Mr Trichet has long urged bankers to take advantage of an improvement in financial markets to increase their resilience in the face of a still-weak global economy.He warned that excessive pay could even threaten the stability of the financial system.

“I will say that the so-called bonus culture is one of the many factors that can drive the financial system in the wrong direction – away from intermediation to self-referential speculation; away from medium-term stability to short-term orientation; and away from being a service sector to being a self-serving sector.”

His comments followed the UK’s decision this week to impose a one-off supertax on bankers’ bonuses bonuses – a move quickly followed by France.

Mr Trichet reminded bankers that the ECB had provided the eurozone financial system with unlimited liquidity, “not for the banks themselves, but to enable them to finance the broader economy”. The economic slowdown and its impact on loan books, he said, had led to a “second wave” of writedowns.

Mr Trichet has hinted in recent speeches at ECB fears that the global financial system remains inherently fragile – perhaps even more so than before the recent financial market crises. oSpeaking in Cambridge on Thursday, he warned that policymakers might have reached the limit of what they could do to head off increasingly intense financial market crises.

“The instruments of counter-cyclical policy have been used so intensely – and more so from one financial cycle to the next – that authorities might have tested the extremes of their control procedures,” he said.

One particular concern of the ECB is that the actions taken by central banks and governments have encouraged bankers to believe that a worst-case scenario will always be averted.

In his London speech, Mr Trichet argued that the “systemic risks” revealed by the financial crisis highlighted the need for a new supervisory framework in Europe that also assessed general risks for financial stability as well as policing individual banks.
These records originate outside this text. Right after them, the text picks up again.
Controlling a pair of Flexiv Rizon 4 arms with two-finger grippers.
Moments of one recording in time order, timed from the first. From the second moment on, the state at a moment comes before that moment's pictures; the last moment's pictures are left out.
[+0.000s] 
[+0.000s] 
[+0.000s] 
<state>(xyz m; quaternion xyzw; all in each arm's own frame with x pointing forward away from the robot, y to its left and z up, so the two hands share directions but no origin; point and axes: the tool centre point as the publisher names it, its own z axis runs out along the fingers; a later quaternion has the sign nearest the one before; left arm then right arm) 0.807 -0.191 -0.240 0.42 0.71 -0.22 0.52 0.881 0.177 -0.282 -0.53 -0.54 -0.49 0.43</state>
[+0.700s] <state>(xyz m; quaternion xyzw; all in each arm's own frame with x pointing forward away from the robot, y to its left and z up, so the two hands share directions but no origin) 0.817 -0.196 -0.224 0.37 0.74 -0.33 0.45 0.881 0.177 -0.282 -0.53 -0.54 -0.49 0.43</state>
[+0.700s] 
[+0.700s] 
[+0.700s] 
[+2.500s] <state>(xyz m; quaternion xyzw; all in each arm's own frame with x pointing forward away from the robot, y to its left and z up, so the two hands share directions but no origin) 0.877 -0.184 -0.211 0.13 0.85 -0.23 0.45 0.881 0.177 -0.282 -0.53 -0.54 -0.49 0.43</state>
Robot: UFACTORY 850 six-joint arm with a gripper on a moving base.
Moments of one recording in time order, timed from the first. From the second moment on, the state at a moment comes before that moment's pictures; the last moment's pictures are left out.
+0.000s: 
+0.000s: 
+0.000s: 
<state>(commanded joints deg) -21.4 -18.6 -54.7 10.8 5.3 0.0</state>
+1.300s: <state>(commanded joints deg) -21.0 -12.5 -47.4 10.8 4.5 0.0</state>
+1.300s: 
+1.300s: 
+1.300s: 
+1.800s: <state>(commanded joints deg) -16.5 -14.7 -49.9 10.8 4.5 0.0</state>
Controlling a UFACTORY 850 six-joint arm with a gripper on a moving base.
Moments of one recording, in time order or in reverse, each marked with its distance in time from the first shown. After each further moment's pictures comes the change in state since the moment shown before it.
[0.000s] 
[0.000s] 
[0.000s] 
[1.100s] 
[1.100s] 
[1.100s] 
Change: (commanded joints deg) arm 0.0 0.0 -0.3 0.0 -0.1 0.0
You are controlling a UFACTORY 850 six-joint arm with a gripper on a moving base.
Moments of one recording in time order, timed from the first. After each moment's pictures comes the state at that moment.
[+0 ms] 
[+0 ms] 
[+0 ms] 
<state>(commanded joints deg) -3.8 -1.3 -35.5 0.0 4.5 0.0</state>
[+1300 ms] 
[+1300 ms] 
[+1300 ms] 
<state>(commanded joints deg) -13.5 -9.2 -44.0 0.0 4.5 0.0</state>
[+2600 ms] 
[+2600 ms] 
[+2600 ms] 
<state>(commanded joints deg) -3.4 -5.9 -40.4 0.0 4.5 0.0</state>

Under EU plans nearing implementation, Mr Trichet is expected to head a new European Systemic Risk Board, which will be supported by the ECB. Three new pan-European watchdogs will also oversee the banking, insurance and securities sectors. But Mr Trichet told the European Parliament this week that he did not see the new European Union system as the “first best” solution. That probably reflected ECB concerns about the blurring of responsibilities between the EU and national institutions.